Goldstein: Ontario making energy policy ‘on the fly’

Here from Sunmedia columnist Lorrie Goldstein, an analysis of Ontario’s completely daft energy policy, or lack of same…

Ontario’s Liberal government is making up its energy policy on the fly, for its own political ends


By ,Toronto Sun

First posted:
Ontario’s electricity demands are largely handled by nuclear power from facilities like Darlington — last year providing 56% of our power needs. Wind power’s contribution is limited, and solar power is fractional in comparison to nuclear generation. ONTARIO MINISTRY OF ENERGY

In explaining why Ontario’s Liberal government scrapped its previous intention to build two new nuclear reactors, Energy Minister Bob Chiarelli offered up that the province now has a “comfortable surplus” of electricity.
That’s a strange way of describing the decimation of Ontario’s manufacturing sector — in part due to the uber-high electricity rates the Liberals have contributed to with their insane rush into expensive and unreliable wind and solar power.
Indeed, the main reason Ontario now has a “comfortable surplus” of electricity — whereas a mere decade ago we were worried about shortages and rolling brownouts — is not because our supply is better but because our economy is worse.
Simply put, when there are fewer manufacturers producing fewer goods, electricity demand goes down.
If and when our manufacturing sector recovers, electricity demand will rise again, and that’s when we’ll need adequate sources of it if we’re not to return to the dire situation of just 10 years ago when Ontario was routinely described as “power starved” by energy experts.
That’s what makes the decision of Premier Kathleen Wynne to reverse the policy of her predecessor Dalton McGuinty, on the issue of nuclear power inexplicable, at least if we’re talking about common sense versus politics.
Simply put, nuclear power is the backbone of Ontario’s electricity sector and has been for more than four decades.
Last year, nuclear power supplied 56% of Ontario’s electricity needs.

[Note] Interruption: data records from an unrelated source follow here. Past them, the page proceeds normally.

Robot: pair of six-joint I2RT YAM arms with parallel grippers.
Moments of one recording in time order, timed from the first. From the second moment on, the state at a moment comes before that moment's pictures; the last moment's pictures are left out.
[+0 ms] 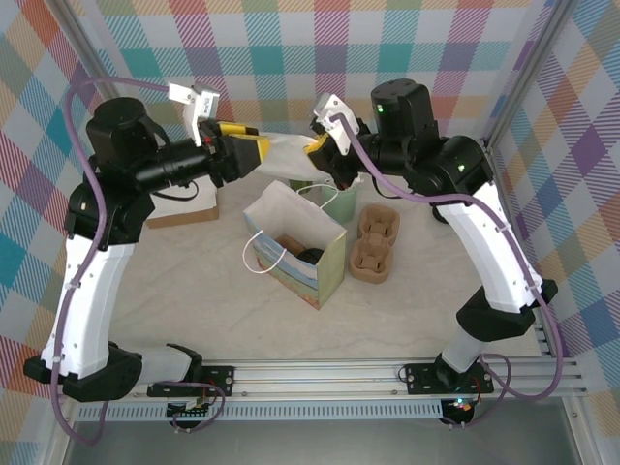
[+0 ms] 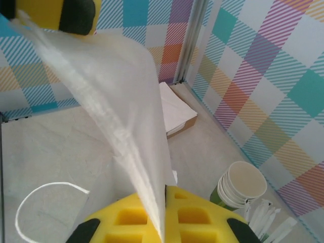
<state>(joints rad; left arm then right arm) -0.37 1.28 1.94 -0.77 0.66 -0.26 0.77 1.67 2.38 -1.12 -0.25 -0.30</state>
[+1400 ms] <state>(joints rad) -0.38 0.74 1.30 -0.89 -0.07 -0.35 0.78 1.69 2.23 -1.34 -0.32 -0.02</state>
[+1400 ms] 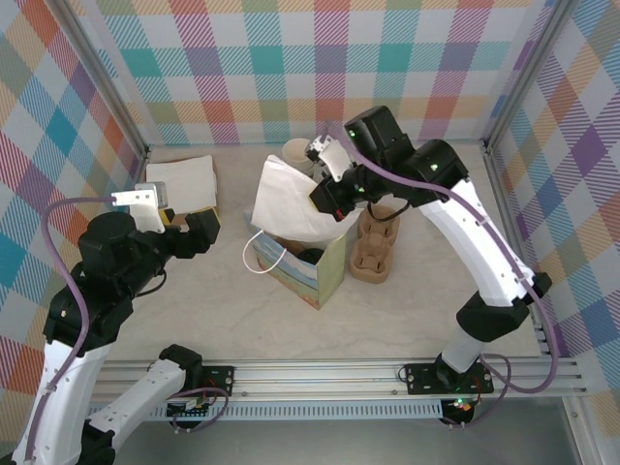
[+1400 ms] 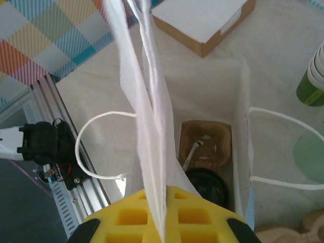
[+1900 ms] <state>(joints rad) -0.38 0.75 1.30 -0.89 -0.07 -0.36 0.81 1.85 2.27 -1.36 -0.29 -0.02</state>
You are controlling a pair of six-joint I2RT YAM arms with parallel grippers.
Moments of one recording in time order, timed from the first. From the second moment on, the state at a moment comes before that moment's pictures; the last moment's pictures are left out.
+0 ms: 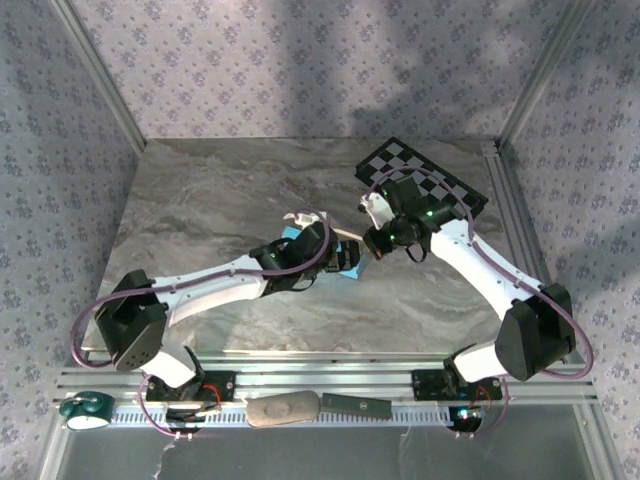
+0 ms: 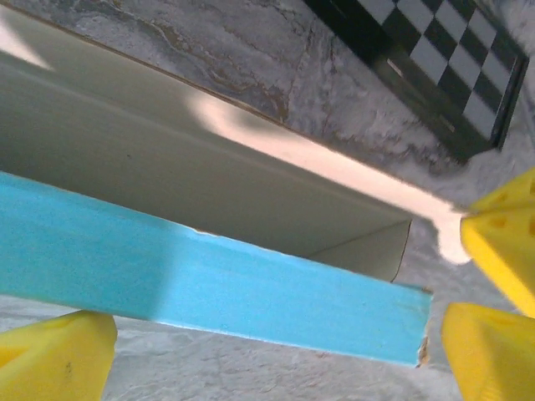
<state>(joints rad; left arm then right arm) -0.99 1.52 1.05 -0.26 -0.25 -0.91 0.47 1.42 1.16 -0.77 -0.23 -0.12</state>
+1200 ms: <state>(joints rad) -0.77 1.66 1.31 -0.53 -0.03 -1.47 0.60 1.41 1.16 -0.73 -0.18 -0.12</state>
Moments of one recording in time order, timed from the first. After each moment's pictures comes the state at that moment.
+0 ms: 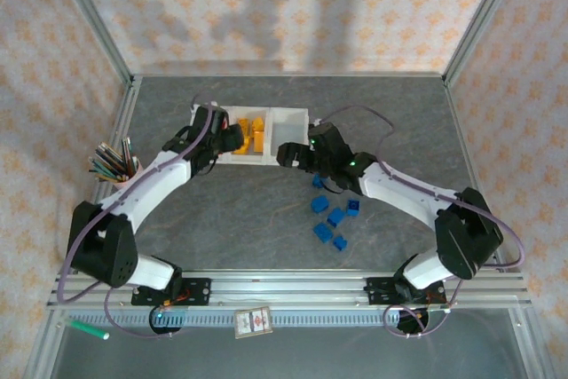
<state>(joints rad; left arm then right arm) -0.34 1.39 1.01 -0.41 -0.20 -0.52 0.70 1.47 0.99 -0.24 0.00 0.72</state>
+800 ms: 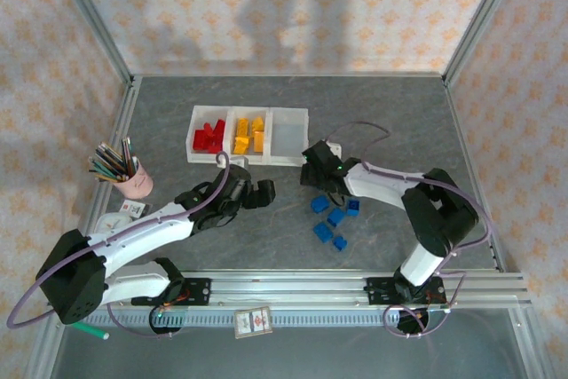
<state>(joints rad) -0.71 1.16 0.63 -0.25 -0.18 -0.78 0.68 1.67 0.95 -0.35 0.25 0.73</state>
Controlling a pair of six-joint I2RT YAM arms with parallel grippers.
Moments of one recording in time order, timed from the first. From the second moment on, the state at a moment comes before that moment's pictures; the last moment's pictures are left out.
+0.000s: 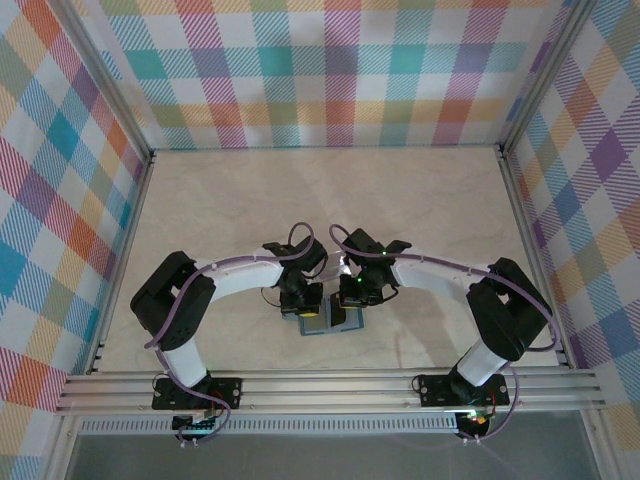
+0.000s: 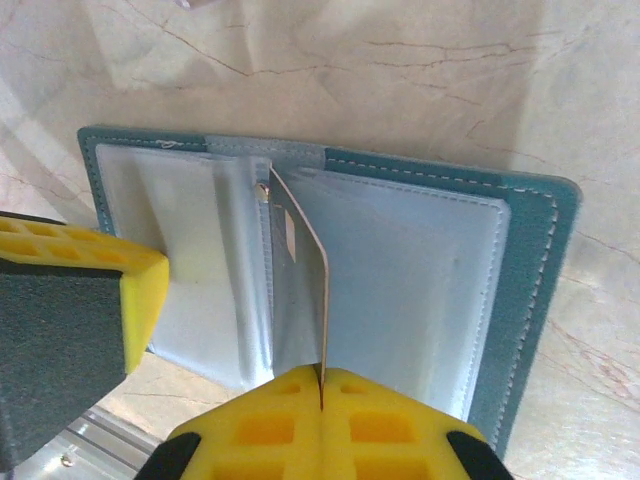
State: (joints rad) left arm -0.78 1.74 1.03 -0.71 0.27 -0.78; right arm 0.77 1.61 0.97 -0.65 -0.32 0.70
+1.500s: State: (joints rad) left arm -0.67 1.53 0.94 -0.74 0.20 -0.78; right arm 0.78 1.54 1.17 -0.74 -0.20 0.37
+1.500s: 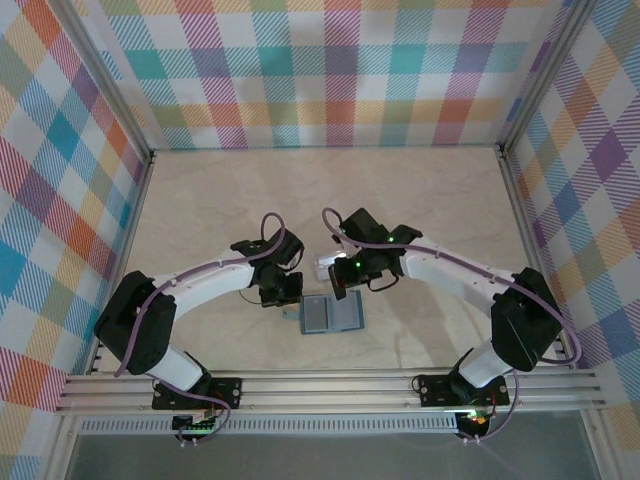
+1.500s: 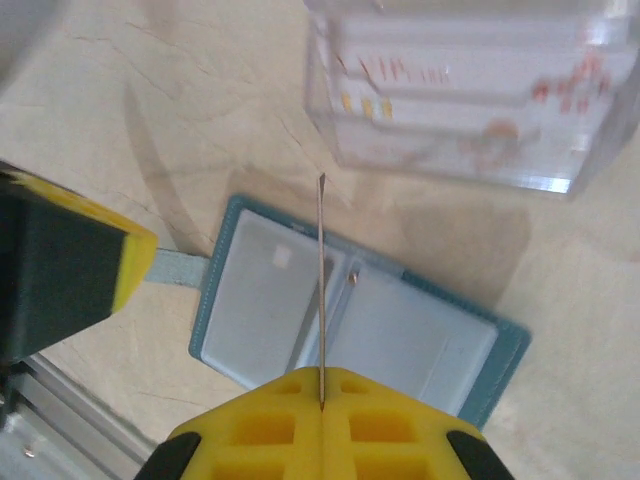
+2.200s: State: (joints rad) left arm -0.63 1.48 0.88 -0.73 0.23 -0.78; right arm 0.71 1.82 1.60 -1.00 -0.08 -0.91
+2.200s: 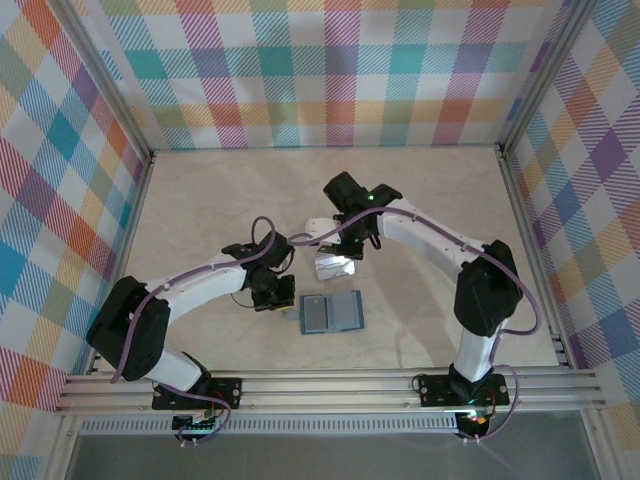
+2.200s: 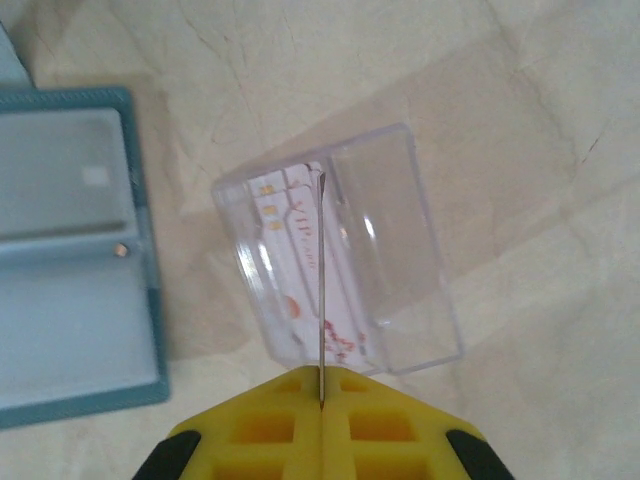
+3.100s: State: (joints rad) left arm -0.61 1.46 0.84 -0.73 0.23 -0.78; right arm 0.70 2.13 1.91 -1.23 -0.06 -1.14
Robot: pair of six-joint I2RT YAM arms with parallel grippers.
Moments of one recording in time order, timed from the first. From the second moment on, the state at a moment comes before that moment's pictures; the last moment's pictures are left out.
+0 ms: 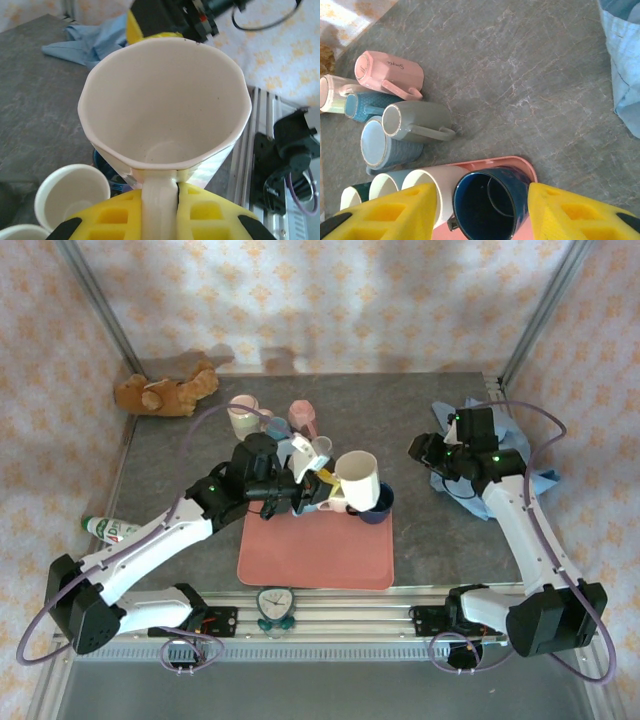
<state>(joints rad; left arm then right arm) -0.70 1.20 1.00 -0.23 0.47 -0.01 0.12 1.17 1.13 -0.81 -0.26 0.59</state>
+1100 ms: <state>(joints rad) -0.91 1.51 0.88 -0.08 0.36 0.32 0.04 1.16 1.14 -0.89 -0.33 0.56</state>
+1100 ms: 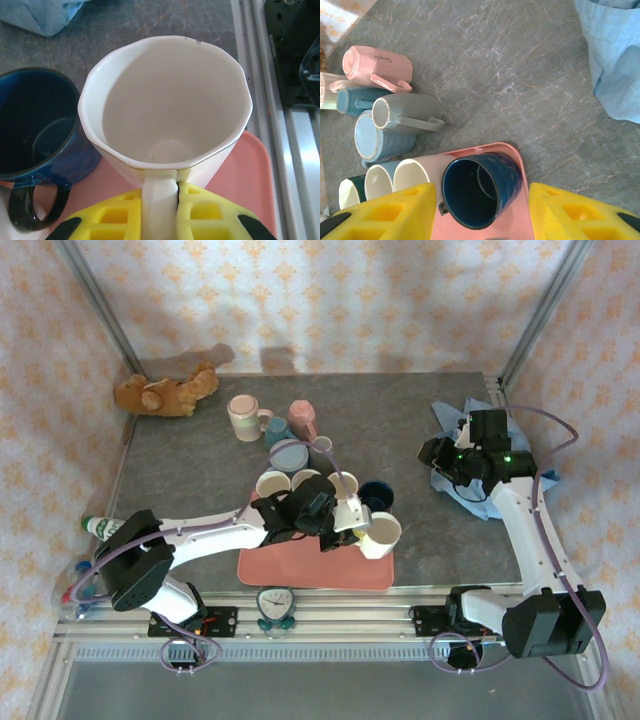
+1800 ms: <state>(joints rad) -0.91 1.55 0.79 0.13 0.29 0.32 0.04 1.13 1.12 -1.05 -0.37 0.46</state>
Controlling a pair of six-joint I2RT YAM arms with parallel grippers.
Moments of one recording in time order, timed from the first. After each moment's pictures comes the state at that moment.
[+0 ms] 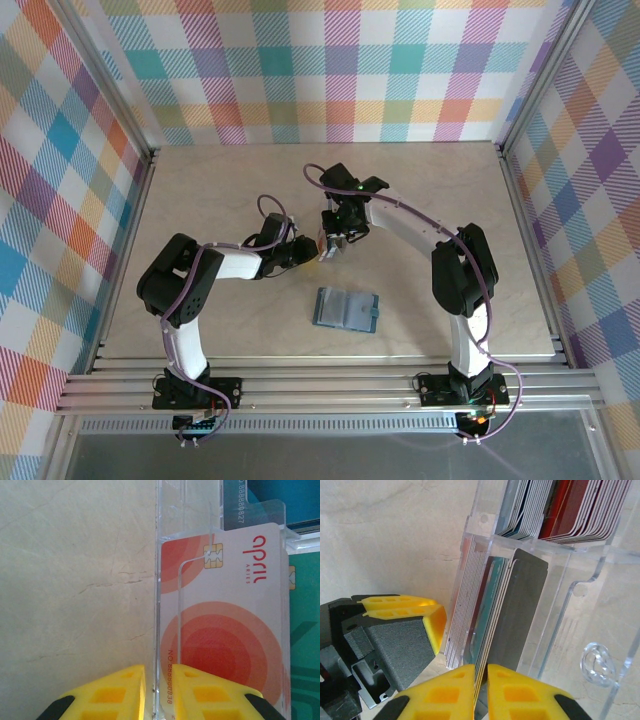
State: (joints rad) left arm -0.51 1.87 0.87 0.26 0.29 -0.79; right arm 0.66 1.99 1.69 -0.90 -0.03 0.44
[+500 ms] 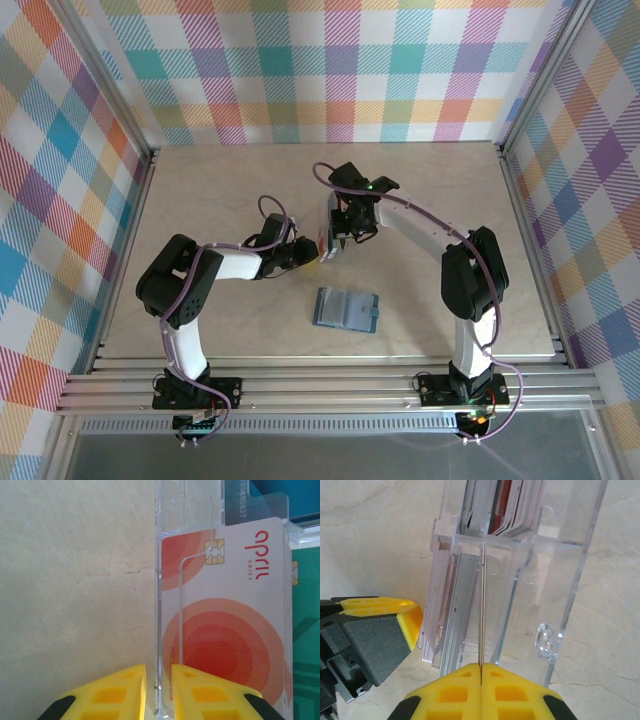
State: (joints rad) left arm -0.51 1.86 0.87 0.22 0.29 -0.80; right arm 0.64 1.92 1.63 -0.91 0.00 0.44
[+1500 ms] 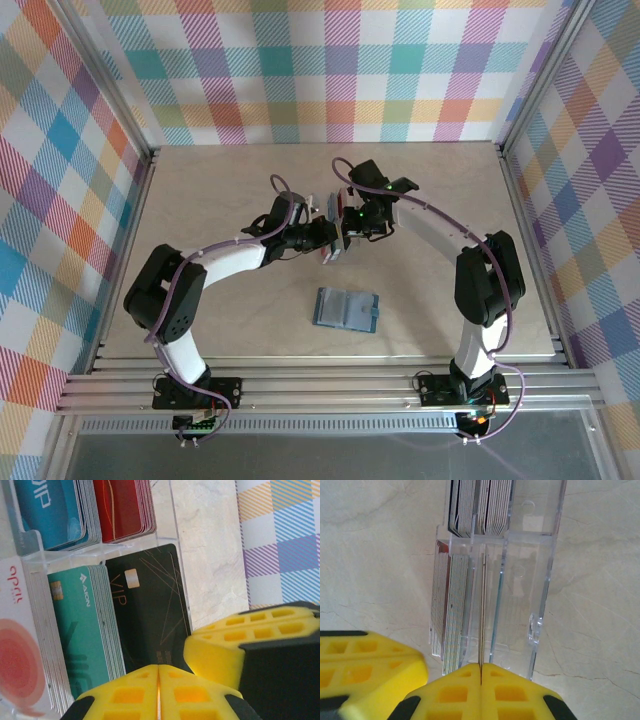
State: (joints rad) left arm -0.59 1.76 1.06 0.08 0.41 -0.85; right arm 0.55 1.84 1.52 -0.83 -0.15 0.44
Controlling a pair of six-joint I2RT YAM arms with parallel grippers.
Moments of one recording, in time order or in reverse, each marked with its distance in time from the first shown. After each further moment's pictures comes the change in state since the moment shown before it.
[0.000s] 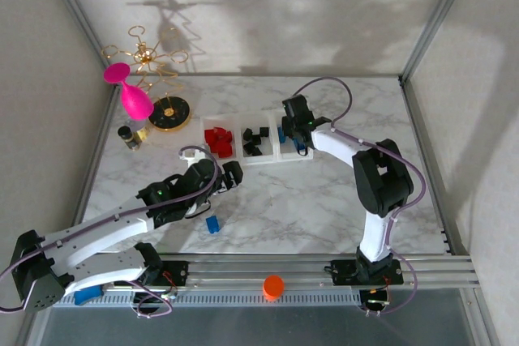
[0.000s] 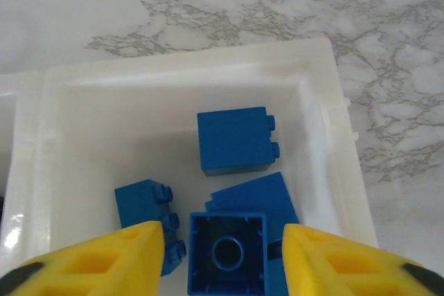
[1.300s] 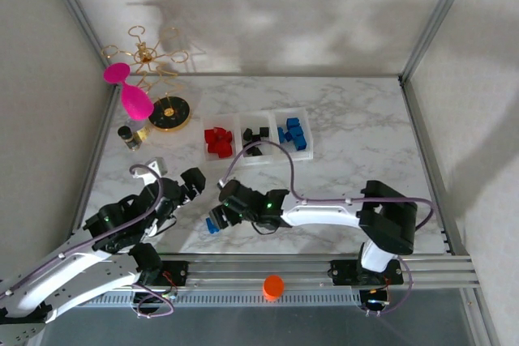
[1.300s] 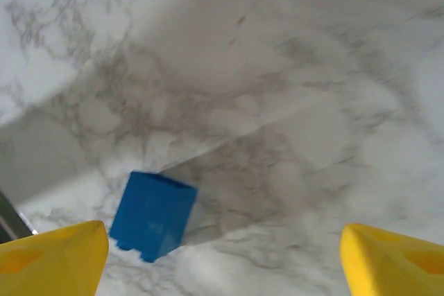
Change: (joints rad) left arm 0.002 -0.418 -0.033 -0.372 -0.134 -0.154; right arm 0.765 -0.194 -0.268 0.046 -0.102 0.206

Every time you turn on a light switch in this province, chances are better than one out of two the reason your light goes on is nuclear.
As I’m writing this article on Friday afternoon, nuclear power is providing 69% of Ontario’s electricity needs, or 10,709 megawatts out of a total system demand of 15,595 megawatts.
By comparison, the Liberals’ heavily subsidized and unreliable darling, wind power, is providing 4% (630 megawatts). Solar contributes so little power to the grid it’s not even worth mentioning.
Contrary to what the Wynne government would like you to believe, nuclear power isn’t an unpleasant afterthought when it comes to meeting our energy needs.
It’s the workhorse and if it isn’t properly looked after and maintained, the whole system will come crashing down on our heads when we need electricity the most.
Further, nuclear power doesn’t emit pollution or greenhouses gases. If 69% of Ontario’s electricity needs were being met by coal today instead of nuclear, Toronto would like Beijing on many days.
The McGuinty-Wynne Liberals, who in 2003 promised to phase out Ontario’s coal use by 2007, now promise to do it by 2014.
But, contrary to their absurd propaganda, they aren’t replacing coal with wind.
Wind power can’t replace coal because it can’t provide base-load power to the grid on demand, and, ironically has to be backed up by natural gas power in Ontario.
What the McGuinty-Wynne Liberals are actually doing is replacing coal power with natural gas which emits less pollution and greenhouse gases.
McGuinty let that Liberal secret out of the bag, when, in defending his decision to cancel the Oakville and Mississauga gas plants prior to the 2011 election he said, “We got 17 gas plants more or less right, but we got two very, very wrong.” In other words, the Liberals have been building gas plants like stink to replace coal, except in Mississauga and Oakville, where it would have cost them five Liberal seats.
So there, they cancelled them, at a public cost of up to $1.1 billion. Meanwhile they imposed expensive and unreliable wind turbines on rural Ontario, despite widespread community opposition.
If you’re getting the idea this is no way to run an electricity system, and that the Liberals are making their decisions on the fly and for their own political benefit, rather than on the basis of logic or common sense, then you understand their energy policies perfectly.
Chiarelli says the Liberals will unveil a long-term energy plan later this year which will include the refurbishment of a couple of existing nuclear reactors, but which will de-emphasize nuclear power.
In so doing, the Liberals will again be ignoring the advice of their own experts, who have told them to maintain and expand nuclear power as the backbone of Ontario’s electricity system.
Instead, the Liberals have thrown in their lot with radical greens, many of them leftovers from the 1960s, who still associate nuclear power with nuclear war and who wax hysterical about Fukushima and Chernobyl, which have nothing to do with the safety record of nuclear power in Ontario.
And we’ll be paying for their mistakes for generations to come.